[Start of section]

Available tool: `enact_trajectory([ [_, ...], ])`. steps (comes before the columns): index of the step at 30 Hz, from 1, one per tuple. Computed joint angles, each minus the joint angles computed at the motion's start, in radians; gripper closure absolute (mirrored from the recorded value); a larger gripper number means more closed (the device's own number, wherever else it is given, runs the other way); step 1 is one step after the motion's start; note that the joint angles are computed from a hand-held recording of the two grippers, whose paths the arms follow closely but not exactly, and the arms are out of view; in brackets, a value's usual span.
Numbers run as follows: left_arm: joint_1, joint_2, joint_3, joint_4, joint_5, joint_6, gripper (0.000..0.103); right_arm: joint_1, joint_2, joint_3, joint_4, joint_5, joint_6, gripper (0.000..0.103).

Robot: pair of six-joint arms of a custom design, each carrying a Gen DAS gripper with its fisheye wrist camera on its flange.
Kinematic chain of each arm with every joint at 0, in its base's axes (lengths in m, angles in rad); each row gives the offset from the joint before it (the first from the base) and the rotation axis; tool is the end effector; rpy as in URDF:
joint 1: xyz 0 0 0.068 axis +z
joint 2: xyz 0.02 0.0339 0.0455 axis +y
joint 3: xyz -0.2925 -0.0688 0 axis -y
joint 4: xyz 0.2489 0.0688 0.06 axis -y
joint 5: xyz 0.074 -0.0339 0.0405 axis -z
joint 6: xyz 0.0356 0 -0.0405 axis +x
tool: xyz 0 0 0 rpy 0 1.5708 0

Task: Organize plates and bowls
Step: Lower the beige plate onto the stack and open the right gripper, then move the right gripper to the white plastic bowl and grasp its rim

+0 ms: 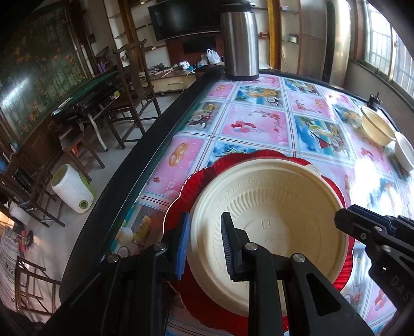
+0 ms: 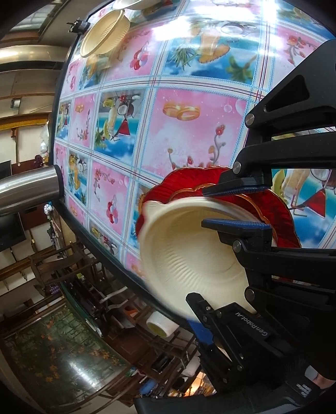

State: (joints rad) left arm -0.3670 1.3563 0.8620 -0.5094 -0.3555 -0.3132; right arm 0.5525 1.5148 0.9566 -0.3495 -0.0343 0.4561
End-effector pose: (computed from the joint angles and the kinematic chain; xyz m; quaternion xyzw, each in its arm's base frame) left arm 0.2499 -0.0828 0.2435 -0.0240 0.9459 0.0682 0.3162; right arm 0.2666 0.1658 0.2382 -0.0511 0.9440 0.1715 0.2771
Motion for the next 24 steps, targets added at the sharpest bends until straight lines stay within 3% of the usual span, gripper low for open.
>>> enact_trajectory([
  [3,0.006,0.004,0.010,-0.002,0.006,0.000,0.078,-0.010,-0.010,-0.002,0.000,-0.010,-0.001,0.085],
  [9,-0.003,-0.003,0.032,0.004,0.008,-0.023,0.049,-0.020,-0.065,-0.032,0.016,-0.018,0.010,0.085],
  [16,-0.083,-0.003,0.103,-0.018,0.023,-0.056,0.033,-0.085,-0.166,-0.073,-0.002,-0.034,0.001,0.085],
  [18,-0.123,0.002,0.122,-0.018,0.027,-0.068,0.033,-0.123,-0.198,-0.091,-0.009,-0.049,-0.006,0.084],
  [21,-0.192,0.032,0.160,-0.032,0.020,-0.081,0.033,-0.187,-0.247,-0.117,-0.029,-0.068,-0.022,0.073],
  [24,-0.254,0.061,0.191,-0.036,0.003,-0.094,0.033,-0.270,-0.301,-0.150,-0.045,-0.101,-0.043,0.072],
])
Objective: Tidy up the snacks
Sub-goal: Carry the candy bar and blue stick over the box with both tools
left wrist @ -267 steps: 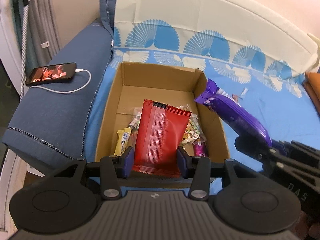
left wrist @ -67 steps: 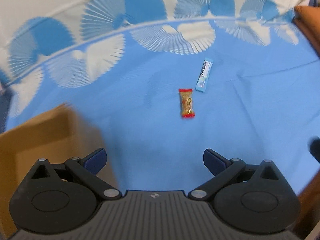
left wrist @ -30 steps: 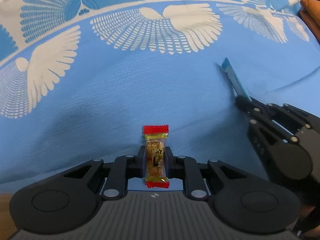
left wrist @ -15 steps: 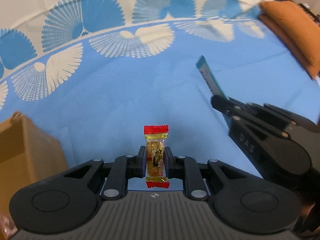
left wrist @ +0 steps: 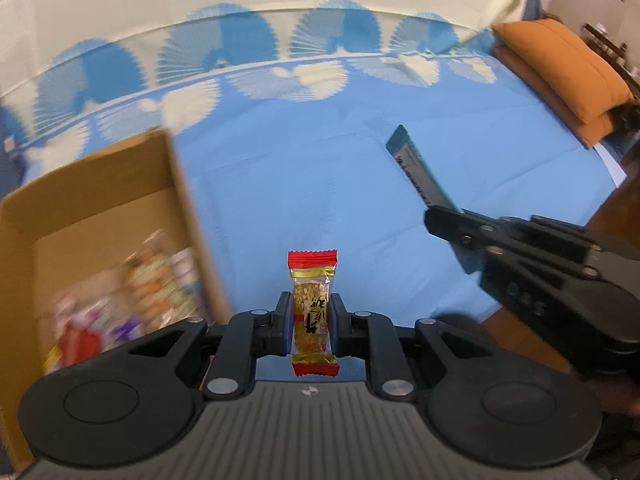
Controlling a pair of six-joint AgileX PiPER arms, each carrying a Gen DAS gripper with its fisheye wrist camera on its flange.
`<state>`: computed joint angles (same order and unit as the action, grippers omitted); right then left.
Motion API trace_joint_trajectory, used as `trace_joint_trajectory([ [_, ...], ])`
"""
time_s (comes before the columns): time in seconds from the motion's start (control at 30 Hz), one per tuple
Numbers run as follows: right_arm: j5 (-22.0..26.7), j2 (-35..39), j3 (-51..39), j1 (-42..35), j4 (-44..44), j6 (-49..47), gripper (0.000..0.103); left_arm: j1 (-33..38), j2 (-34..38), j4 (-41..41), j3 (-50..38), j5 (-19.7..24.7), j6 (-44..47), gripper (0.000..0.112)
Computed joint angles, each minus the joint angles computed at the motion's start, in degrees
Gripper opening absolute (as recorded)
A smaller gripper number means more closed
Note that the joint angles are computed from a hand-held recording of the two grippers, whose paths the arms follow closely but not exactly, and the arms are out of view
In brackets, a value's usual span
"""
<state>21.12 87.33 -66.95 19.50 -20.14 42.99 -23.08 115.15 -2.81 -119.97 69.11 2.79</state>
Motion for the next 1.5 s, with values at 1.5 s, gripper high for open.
trace_joint_trajectory([
  [1.5, 16.58, 3.49, -16.09, 29.49, -1.85, 0.51, 0.004, 22.28, -36.38, 1.5, 40.08, -9.07, -0.5, 0.019],
])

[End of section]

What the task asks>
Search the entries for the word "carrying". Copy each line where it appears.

Reply>
Robot: pair of six-joint arms of a custom design, each carrying a Gen DAS gripper with its fisheye wrist camera on its flange.
Controlling a pair of six-joint AgileX PiPER arms, each carrying a Gen DAS gripper with its fisheye wrist camera on its flange.

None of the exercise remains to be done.